=== Task statement ===
Give back every line of the material exactly, as it appears below.
******
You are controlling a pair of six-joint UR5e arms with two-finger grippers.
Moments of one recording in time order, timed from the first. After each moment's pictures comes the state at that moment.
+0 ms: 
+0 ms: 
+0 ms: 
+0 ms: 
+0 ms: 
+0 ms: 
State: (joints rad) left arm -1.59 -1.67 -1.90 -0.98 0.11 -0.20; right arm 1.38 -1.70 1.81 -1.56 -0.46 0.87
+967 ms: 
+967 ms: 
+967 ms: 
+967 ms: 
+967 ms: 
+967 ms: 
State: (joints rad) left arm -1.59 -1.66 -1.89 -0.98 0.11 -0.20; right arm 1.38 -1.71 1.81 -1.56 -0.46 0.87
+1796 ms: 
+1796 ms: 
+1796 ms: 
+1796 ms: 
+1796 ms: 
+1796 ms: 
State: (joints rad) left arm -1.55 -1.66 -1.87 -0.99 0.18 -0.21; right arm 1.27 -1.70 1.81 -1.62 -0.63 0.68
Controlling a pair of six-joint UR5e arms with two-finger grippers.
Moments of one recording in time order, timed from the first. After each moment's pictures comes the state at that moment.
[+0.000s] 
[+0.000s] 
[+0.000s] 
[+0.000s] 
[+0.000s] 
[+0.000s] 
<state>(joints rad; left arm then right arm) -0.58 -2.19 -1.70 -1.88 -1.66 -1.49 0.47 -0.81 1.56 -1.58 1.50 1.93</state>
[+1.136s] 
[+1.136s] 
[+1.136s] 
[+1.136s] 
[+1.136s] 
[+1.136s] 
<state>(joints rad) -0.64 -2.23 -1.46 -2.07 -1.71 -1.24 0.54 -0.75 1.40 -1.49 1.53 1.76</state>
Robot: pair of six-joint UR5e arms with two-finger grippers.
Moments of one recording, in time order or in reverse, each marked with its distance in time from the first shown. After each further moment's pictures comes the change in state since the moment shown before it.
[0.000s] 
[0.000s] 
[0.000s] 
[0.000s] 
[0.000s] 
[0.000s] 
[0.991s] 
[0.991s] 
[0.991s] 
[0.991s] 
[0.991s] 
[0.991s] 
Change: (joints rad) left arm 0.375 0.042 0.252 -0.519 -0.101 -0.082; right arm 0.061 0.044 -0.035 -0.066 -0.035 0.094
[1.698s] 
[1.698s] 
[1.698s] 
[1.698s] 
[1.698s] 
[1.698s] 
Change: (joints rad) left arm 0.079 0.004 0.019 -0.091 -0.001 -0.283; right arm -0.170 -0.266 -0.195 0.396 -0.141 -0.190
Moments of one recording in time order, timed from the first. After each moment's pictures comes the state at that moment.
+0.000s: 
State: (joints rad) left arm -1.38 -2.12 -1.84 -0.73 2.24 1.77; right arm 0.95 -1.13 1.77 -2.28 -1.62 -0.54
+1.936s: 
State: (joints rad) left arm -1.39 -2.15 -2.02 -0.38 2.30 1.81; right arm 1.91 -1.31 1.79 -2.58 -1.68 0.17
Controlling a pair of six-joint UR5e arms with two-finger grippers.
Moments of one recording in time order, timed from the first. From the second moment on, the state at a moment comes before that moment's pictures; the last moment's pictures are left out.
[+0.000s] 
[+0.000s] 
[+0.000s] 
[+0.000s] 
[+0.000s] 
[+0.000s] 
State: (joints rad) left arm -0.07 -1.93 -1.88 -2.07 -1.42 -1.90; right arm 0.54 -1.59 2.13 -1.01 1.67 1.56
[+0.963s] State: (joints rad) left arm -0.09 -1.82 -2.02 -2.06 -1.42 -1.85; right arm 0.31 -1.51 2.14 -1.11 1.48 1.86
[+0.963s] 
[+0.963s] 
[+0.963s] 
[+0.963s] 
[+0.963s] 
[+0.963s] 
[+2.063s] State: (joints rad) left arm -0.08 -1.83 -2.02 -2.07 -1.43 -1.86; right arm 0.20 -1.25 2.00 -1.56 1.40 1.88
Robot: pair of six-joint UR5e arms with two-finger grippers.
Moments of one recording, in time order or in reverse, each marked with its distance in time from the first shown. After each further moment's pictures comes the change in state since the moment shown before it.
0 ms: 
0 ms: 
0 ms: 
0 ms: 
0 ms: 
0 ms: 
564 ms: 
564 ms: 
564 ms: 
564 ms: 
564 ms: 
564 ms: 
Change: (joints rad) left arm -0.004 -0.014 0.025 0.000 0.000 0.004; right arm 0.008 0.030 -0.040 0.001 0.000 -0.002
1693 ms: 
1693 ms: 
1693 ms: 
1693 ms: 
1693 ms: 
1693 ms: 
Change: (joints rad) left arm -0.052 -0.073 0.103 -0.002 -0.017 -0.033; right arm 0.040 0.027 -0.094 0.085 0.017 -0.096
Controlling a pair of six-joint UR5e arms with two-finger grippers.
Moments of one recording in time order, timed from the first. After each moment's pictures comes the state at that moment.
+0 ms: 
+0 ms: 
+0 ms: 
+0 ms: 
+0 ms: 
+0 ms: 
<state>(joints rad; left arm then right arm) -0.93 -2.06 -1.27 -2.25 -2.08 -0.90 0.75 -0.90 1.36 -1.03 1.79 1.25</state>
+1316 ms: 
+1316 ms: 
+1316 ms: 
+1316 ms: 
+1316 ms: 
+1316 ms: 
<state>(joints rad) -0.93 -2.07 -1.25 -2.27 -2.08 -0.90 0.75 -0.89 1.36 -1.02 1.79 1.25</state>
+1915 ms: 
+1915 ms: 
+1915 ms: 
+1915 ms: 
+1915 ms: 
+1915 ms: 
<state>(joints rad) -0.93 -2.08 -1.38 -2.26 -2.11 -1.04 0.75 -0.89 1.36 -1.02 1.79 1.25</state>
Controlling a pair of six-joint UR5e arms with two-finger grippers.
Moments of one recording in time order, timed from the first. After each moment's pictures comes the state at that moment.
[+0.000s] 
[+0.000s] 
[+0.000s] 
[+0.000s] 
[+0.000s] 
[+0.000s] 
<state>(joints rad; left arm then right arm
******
=== The completed task ===
You are controlling a pair of six-joint UR5e arms with two-finger grippers.
Moments of one recording in time order, timed from the first. After each moment's pictures comes the state at that moment.
+0 ms: 
+0 ms: 
+0 ms: 
+0 ms: 
+0 ms: 
+0 ms: 
State: (joints rad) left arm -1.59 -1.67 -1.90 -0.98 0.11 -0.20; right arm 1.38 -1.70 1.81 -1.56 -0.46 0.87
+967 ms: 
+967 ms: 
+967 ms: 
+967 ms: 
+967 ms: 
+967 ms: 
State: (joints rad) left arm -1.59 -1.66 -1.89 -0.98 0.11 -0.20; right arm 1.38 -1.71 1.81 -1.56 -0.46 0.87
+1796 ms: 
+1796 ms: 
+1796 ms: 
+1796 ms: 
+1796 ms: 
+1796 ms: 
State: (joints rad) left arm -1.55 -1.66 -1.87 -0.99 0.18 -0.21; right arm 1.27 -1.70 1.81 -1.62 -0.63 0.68
Controlling a pair of six-joint UR5e arms with two-finger grippers.
Moments of one recording in time order, timed from the first. After each moment's pictures comes the state at that moment.
[+0.000s] 
[+0.000s] 
[+0.000s] 
[+0.000s] 
[+0.000s] 
[+0.000s] 
<state>(joints rad; left arm then right arm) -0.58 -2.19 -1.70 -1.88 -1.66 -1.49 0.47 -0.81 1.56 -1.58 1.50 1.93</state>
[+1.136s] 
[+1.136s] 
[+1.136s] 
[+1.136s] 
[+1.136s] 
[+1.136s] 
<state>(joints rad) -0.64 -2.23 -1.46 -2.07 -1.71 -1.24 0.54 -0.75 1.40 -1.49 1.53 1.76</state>
Robot: pair of six-joint UR5e arms with two-finger grippers.
Moments of one recording, in time order or in reverse, each marked with its distance in time from the first shown. After each further moment's pictures comes the change in state since the moment shown before it.
[0.000s] 
[0.000s] 
[0.000s] 
[0.000s] 
[0.000s] 
[0.000s] 
[0.991s] 
[0.991s] 
[0.991s] 
[0.991s] 
[0.991s] 
[0.991s] 
Change: (joints rad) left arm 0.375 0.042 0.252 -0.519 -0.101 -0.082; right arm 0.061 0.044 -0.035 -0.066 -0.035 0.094
[1.698s] 
[1.698s] 
[1.698s] 
[1.698s] 
[1.698s] 
[1.698s] 
Change: (joints rad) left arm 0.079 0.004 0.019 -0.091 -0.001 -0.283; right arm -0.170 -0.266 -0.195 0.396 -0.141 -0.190
Moments of one recording in time order, timed from the first. After each moment's pictures comes the state at that moment.
+0.000s: 
State: (joints rad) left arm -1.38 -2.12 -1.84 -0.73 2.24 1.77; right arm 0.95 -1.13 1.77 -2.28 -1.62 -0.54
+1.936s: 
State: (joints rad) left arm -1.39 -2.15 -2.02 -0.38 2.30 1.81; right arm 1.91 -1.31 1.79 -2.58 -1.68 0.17
Controlling a pair of six-joint UR5e arms with two-finger grippers.
Moments of one recording in time order, timed from the first. From the second moment on, the state at a moment comes before that moment's pictures; the last moment's pictures are left out.
[+0.000s] 
[+0.000s] 
[+0.000s] 
[+0.000s] 
[+0.000s] 
[+0.000s] 
State: (joints rad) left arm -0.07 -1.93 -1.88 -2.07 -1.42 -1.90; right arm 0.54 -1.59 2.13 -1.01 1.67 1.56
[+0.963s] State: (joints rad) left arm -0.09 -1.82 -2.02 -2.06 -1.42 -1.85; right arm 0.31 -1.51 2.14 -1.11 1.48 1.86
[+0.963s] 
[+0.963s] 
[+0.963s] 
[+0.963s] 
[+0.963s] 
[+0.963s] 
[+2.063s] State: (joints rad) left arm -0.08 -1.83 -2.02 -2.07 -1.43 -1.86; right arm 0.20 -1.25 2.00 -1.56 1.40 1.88
Robot: pair of six-joint UR5e arms with two-finger grippers.
Moments of one recording, in time order or in reverse, each marked with its distance in time from the first shown. After each further moment's pictures comes the change in state since the moment shown before it.
0 ms: 
0 ms: 
0 ms: 
0 ms: 
0 ms: 
0 ms: 
564 ms: 
564 ms: 
564 ms: 
564 ms: 
564 ms: 
564 ms: 
Change: (joints rad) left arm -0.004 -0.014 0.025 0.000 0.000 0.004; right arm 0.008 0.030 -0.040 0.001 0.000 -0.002
1693 ms: 
1693 ms: 
1693 ms: 
1693 ms: 
1693 ms: 
1693 ms: 
Change: (joints rad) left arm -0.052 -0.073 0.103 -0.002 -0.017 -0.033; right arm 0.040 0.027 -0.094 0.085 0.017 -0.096
Controlling a pair of six-joint UR5e arms with two-finger grippers.
Moments of one recording in time order, timed from the first. After each moment's pictures comes the state at that moment.
+0 ms: 
+0 ms: 
+0 ms: 
+0 ms: 
+0 ms: 
+0 ms: 
<state>(joints rad; left arm then right arm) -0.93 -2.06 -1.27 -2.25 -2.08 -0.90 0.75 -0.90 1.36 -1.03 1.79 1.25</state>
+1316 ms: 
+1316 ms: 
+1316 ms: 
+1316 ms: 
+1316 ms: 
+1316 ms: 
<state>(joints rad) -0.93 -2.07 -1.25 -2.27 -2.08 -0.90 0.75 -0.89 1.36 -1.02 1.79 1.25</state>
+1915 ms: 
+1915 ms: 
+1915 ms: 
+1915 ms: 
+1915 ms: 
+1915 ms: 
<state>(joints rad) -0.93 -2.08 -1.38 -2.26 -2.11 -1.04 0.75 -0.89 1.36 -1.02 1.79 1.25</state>
Controlling a pair of six-joint UR5e arms with two-finger grippers.
Moments of one recording in time order, timed from the first. After each moment's pictures comes the state at that moment.
[+0.000s] 
[+0.000s] 
[+0.000s] 
[+0.000s] 
[+0.000s] 
[+0.000s] 
<state>(joints rad; left arm then right arm

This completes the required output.